» WHAT YOU ARE ASKED TO DO:
Keep the pictures out while you transcribe the listing below exactly.

[[ DATA EXCERPT, beginning ]]

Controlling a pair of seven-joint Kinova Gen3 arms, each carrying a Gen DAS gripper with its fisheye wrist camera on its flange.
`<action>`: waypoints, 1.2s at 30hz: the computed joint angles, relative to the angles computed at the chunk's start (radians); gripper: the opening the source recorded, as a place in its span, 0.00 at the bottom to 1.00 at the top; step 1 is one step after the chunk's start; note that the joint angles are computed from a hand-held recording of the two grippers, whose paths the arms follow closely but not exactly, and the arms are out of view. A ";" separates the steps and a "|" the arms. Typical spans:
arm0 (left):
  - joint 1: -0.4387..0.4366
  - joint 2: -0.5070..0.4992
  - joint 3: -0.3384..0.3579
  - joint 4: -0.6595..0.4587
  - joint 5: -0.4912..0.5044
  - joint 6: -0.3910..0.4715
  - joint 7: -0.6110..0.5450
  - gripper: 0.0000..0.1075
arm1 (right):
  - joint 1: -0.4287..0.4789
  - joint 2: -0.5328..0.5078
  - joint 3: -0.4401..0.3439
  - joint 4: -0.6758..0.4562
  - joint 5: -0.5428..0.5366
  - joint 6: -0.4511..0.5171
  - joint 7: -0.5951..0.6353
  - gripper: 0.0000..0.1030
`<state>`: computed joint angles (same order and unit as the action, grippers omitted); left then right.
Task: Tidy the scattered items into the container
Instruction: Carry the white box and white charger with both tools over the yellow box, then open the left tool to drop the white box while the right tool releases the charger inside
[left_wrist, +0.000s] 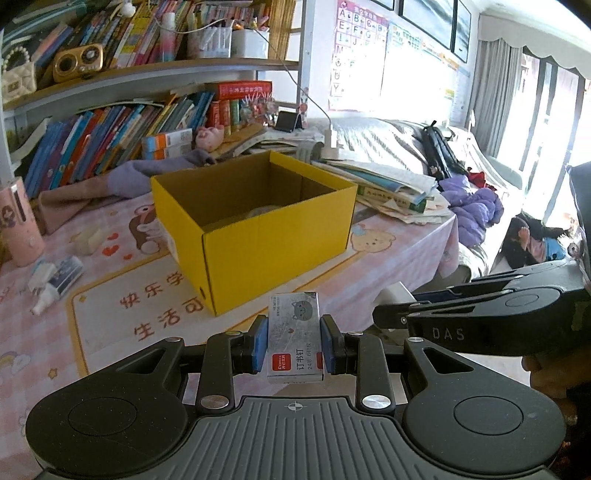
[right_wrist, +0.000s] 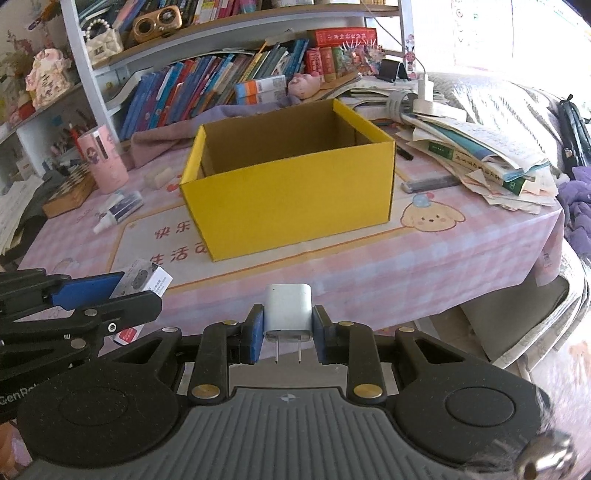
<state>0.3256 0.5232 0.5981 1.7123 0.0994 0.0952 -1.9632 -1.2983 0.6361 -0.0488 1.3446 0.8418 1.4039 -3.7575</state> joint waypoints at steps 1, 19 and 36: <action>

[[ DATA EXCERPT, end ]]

» ANSWER TO THIS PROBLEM:
Controlling a pair of seven-joint Kinova Gen3 arms, each carrying a Gen DAS gripper with its fisheye wrist camera on its flange.
`<action>`: waypoints, 1.2s at 30hz: the computed joint angles, relative to the angles computed at the chunk's start (radians); gripper: the opening the source recorded, as a place in its span, 0.00 at the bottom to 1.00 at the top; step 1 is one step after the chunk's start; note that the joint angles are computed from a hand-held recording of the two grippers, whose paths the arms follow closely but not exactly, and the arms are out of view. A ";" separates the steps and a "|" the arms. Typical spans:
arm0 (left):
  - joint 1: -0.4387..0.4366
  - joint 2: -0.5070..0.4992
  - joint 3: -0.3384..0.3579
  - joint 4: -0.6595..0.4587
  - joint 5: -0.4912..0.5044
  - joint 6: -0.3910..0.4715
  - joint 7: -0.6110..0.5450
  - gripper: 0.0000..0.1075
arm1 (right):
  - joint 1: -0.4287..0.4789
  - joint 2: -0.5328..0.5078
  - joint 3: -0.4401..0.3439
  - joint 4: -0.6758..0.4562
  - joint 5: -0.5428..0.5366
  - joint 6: -0.4511..0.5171
  - joint 7: -0.5951..0.6353
  - gripper: 0.0000..0.1030
`<state>`: computed joint angles (same order and unit as the action, grippers omitted); left then right.
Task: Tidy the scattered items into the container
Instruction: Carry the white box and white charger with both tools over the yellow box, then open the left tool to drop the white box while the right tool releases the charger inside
[left_wrist, +0.000s] 
[right_wrist, +0.000s] 
<state>0.3256 0.5232 0.5981 1.7123 0.0994 0.0952 -1.9632 -1.2983 0.6361 -0.0488 1.3446 0.8418 1.4039 -3.7575</state> joint waypoints at steps 1, 19 and 36: <action>

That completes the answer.